Description of the task —
Please repeat each line of the data exactly, with nothing left out.

──────── Excerpted records ────────

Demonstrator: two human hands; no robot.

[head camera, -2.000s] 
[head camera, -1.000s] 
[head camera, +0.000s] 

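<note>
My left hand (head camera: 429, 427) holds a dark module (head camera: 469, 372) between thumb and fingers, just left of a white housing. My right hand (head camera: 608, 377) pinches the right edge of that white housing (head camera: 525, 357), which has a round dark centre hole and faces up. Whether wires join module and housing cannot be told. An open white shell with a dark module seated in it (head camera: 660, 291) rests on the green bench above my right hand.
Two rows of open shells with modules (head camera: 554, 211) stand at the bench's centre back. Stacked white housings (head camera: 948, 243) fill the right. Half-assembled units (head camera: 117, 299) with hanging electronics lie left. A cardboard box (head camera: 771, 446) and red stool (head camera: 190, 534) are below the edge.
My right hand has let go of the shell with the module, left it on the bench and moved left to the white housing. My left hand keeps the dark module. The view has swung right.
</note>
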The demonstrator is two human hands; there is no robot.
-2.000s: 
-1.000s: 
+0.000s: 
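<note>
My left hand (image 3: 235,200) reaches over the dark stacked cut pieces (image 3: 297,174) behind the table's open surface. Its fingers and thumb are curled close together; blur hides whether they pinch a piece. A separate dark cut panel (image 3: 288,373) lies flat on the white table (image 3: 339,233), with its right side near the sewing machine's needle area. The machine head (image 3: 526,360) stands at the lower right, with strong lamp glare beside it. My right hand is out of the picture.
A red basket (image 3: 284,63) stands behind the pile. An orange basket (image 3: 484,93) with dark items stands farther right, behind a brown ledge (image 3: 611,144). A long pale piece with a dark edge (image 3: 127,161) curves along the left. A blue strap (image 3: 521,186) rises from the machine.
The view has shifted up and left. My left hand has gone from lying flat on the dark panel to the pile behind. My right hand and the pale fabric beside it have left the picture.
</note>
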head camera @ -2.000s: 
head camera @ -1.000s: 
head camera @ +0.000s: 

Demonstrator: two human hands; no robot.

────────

Task result —
Demonstrator: two human hands; no robot.

[head camera, -2.000s] 
[head camera, -1.000s] 
[head camera, +0.000s] 

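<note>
My left hand (head camera: 429, 427) holds a dark module (head camera: 469, 372) between thumb and fingers, just left of a white housing. My right hand (head camera: 608, 377) pinches the right edge of that white housing (head camera: 525, 357), which has a round dark centre hole and faces up. Whether wires join module and housing cannot be told. An open white shell with a dark module seated in it (head camera: 660, 291) rests on the green bench above my right hand.
Two rows of open shells with modules (head camera: 554, 211) stand at the bench's centre back. Stacked white housings (head camera: 948, 243) fill the right. Half-assembled units (head camera: 117, 299) with hanging electronics lie left. A cardboard box (head camera: 771, 446) and red stool (head camera: 190, 534) are below the edge.
My right hand has let go of the shell with the module, left it on the bench and moved left to the white housing. My left hand keeps the dark module. The view has swung right.
</note>
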The demonstrator is two human hands; there is no robot.
-2.000s: 
-1.000s: 
+0.000s: 
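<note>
My left hand (image 3: 235,200) reaches over the dark stacked cut pieces (image 3: 297,174) behind the table's open surface. Its fingers and thumb are curled close together; blur hides whether they pinch a piece. A separate dark cut panel (image 3: 288,373) lies flat on the white table (image 3: 339,233), with its right side near the sewing machine's needle area. The machine head (image 3: 526,360) stands at the lower right, with strong lamp glare beside it. My right hand is out of the picture.
A red basket (image 3: 284,63) stands behind the pile. An orange basket (image 3: 484,93) with dark items stands farther right, behind a brown ledge (image 3: 611,144). A long pale piece with a dark edge (image 3: 127,161) curves along the left. A blue strap (image 3: 521,186) rises from the machine.
The view has shifted up and left. My left hand has gone from lying flat on the dark panel to the pile behind. My right hand and the pale fabric beside it have left the picture.
</note>
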head camera @ -2.000s: 
head camera @ -1.000s: 
head camera @ +0.000s: 

Demonstrator: two human hands; no robot.

The answer to this exercise has been written out completely.